The privacy eula is also classic. But if you actually wanted to make people not weary of possible (which are totally possible) shifty machinations from your side, you could easily make the privacy policy like 3 sentences longer, and actually explain that you MAY collect the name and personal stuff ONLY if someone contacts support. That you MAY collect the computer data ONLY if someone contacts support and needs help. That, by playing the single player game, you collect literally nothing. Not even from the facebook or newsletter icons. That by playing online, (which should have a seperate opt-in privacy policy presented to the player in-game for him to accept or not each time (like in MGSV), you MAY collect some Extremely Anonimized Score, gameplay and player data.

This stuff is important because under your "one size fits all" policy, you can make a patch today and add redshell to everyones game, and steal all their hardware data, and even personal data if you update your EULA, which you totally can whenever you want, and everyone already agreed to follow it.

In short: My advice for you, to be a "good guy developer":

  1. Lose the shitty third party EULA on steam completely. If others can do it, so can you. But you "have to" have it because you wanna steal data.

  2. Lose your shitty newsletter, this isn't grade school. Have some respect. Lose everything that has nothing to do with the game.

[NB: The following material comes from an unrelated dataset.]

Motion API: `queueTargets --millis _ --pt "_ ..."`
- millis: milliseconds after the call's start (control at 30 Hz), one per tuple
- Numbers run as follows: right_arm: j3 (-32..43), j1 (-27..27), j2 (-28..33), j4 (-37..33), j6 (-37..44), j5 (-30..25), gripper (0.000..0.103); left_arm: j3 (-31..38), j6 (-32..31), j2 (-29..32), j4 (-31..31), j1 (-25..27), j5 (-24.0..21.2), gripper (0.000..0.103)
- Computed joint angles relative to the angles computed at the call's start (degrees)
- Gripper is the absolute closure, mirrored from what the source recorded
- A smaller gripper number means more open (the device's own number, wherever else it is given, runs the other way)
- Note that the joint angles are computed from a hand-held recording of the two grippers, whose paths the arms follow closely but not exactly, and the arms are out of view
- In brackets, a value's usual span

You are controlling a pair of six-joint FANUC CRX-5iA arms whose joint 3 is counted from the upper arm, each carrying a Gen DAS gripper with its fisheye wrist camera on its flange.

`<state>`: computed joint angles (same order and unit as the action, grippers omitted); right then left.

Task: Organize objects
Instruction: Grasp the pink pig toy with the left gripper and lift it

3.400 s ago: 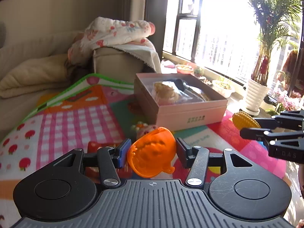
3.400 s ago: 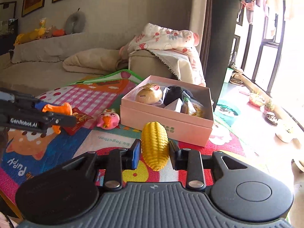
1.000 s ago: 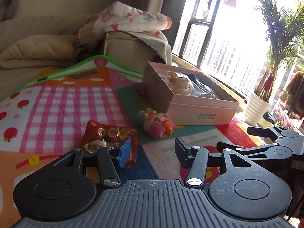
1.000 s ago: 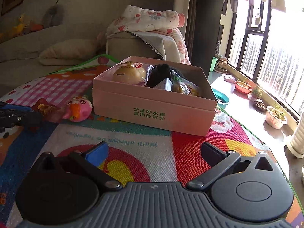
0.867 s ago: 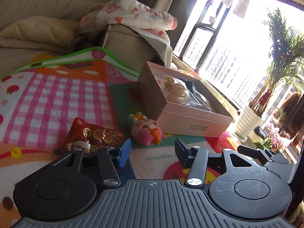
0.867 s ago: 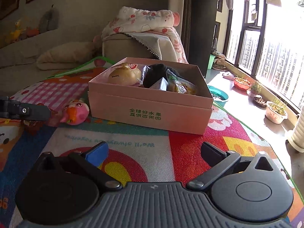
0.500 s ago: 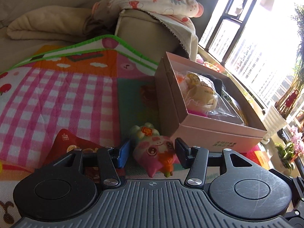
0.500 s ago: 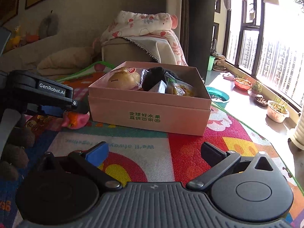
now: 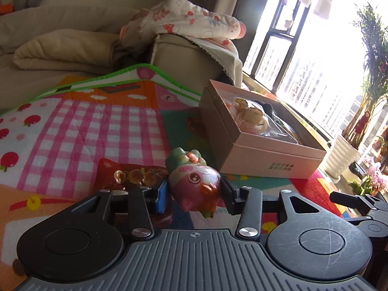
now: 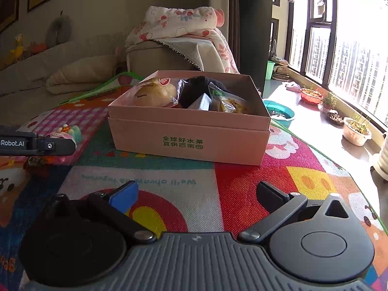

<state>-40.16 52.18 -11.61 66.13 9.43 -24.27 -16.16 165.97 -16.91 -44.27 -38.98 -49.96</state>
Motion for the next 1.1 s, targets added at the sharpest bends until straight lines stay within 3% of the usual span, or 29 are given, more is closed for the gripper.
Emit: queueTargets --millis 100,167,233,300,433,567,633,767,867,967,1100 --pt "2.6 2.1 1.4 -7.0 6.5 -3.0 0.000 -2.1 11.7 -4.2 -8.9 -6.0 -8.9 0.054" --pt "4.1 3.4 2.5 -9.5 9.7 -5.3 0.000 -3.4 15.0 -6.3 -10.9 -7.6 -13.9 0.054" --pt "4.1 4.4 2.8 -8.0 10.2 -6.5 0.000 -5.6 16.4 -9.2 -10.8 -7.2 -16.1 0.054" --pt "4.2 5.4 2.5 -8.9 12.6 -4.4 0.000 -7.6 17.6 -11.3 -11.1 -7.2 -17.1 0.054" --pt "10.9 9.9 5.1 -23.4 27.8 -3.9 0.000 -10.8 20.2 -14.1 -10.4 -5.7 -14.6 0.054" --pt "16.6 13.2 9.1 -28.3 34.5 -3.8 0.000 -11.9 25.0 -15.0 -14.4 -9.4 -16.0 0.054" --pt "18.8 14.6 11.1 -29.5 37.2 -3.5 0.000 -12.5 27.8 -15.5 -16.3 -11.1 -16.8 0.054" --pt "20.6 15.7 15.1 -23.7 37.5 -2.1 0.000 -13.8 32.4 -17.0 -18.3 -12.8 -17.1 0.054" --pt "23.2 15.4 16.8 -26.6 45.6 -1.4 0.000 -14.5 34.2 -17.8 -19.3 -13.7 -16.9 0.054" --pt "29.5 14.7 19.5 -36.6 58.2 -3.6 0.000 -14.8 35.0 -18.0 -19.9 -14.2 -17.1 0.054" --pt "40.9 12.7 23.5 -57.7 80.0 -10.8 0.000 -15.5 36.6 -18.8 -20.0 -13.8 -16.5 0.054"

  3. Change your policy so it clearly outlines which parts of your services steal your data, and which don't.

  4. Make people contact customer services over a forum like in the old days, there is no need to mash that privacy policy with the actual game.

  5. Basically, ask fellow devs like A hat in time, Dark souls, Absolute Drift, Grim DAwn, Supergiant Games, how they manage to put out nice games without intruding upon the privacy of their customers. Some of those are established "good guy" developers. They don't need our data. Be a bit self conscious and realize that you are a small shitty studio, which tried to make a DK2 sucessor, and failed.. BUT, you try to do big boy data gathering like it matters, with a sprinkle of bad achievements, and mobile game bullshit like newsletters and a whole bunch of DLCs like they actually add something. Why not put that time in to make a good game so I actually want to buy it? I refuse to buy your game because of the EULA mainly, then secondly because it has impossible achievements which also require multiplayer (multiplayer games have a major problem, and that is that they swiftly die as soon as there is no playerbase), and finally because of the abundance of DLCs, while the reviews still saying that the game has no soul and is shallow.

Just make a game like DK2, get rid of the mobile game bullshit, and make the multiplayer optional, without achievements, get rid of the EULA, make only a few big expansions that actually add a good chunk into the game, put some soul into the game, and THEN you will be a "good guy developer" too, and people will like and buy your game.

Show this to your boss, maybe you guys will learn something.